Martha Roy's contribution to the Coptic musical heritage extends to other wide realms of success. She has collected and recorded the music of the Holy Passion Week of Christ in different Coptic churches in Egypt; the Cathedral, Saint Peter's Church, and many others. These recordings, thanks to her, are now in the Archives of Records at the University of Indiana in the US, one of the greatest religious music archives in the world. "Coptic music," states Martha, "is second to no other religious music. It is unique. Its melodies are within only a five-tone range; all melodiously manipulated to give this wide range of melodies. I think it is miraculous, having so little melodic matter to deal with, and still Coptic music can express praise and worship to God. I find it restful and it gives me the sense of the presence of God: His grandeur and His assurance of His existence."

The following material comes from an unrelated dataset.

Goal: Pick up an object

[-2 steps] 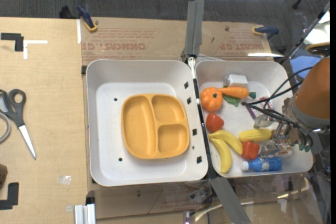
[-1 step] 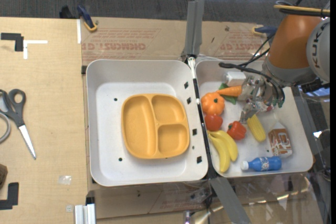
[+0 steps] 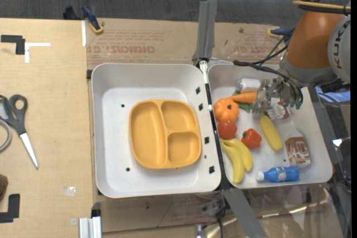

Two scenes cross my mind now: First scene: her tiny, modest one-bedroom apartment in Cairo: a 2x2-metre reception area, crammed with piles and piles of books, up to the ceiling, mainly musical, where she would sit on her rocking chair, comfortably, under a long lampshade, with her immaculate white short hair, round her tiny face, like a halo of a saint. She would stand up showing her tall, slender figure, and would gracefully fetch me a chair, refusing to offer me hers. Then she would chat endlessly, and I would not flinch, while listening attentively lest I miss a beat of what she says. The second scene: another very modest room, but this time it is the room she had occupied for the past seven years in the Ezbekiya Evangelical Hospital, which had replaced the Ezbekiya Boys' School, where Martha's father had first come to teach at, before marrying her mother. The halo of a saint is still there, grace fills her face with a peaceful expression, reflecting her spirit during the last moments of her life. The flickering candle is now put off, but its once lit light has left behind the memory and the legacy of a Martha Roy who had loved and worshipped two: The Lord God and Egypt! Thus, she had "lived and died in the Lord" and had also "lived and died in Egypt," leaving behind an eternal "Hymn on the Nile".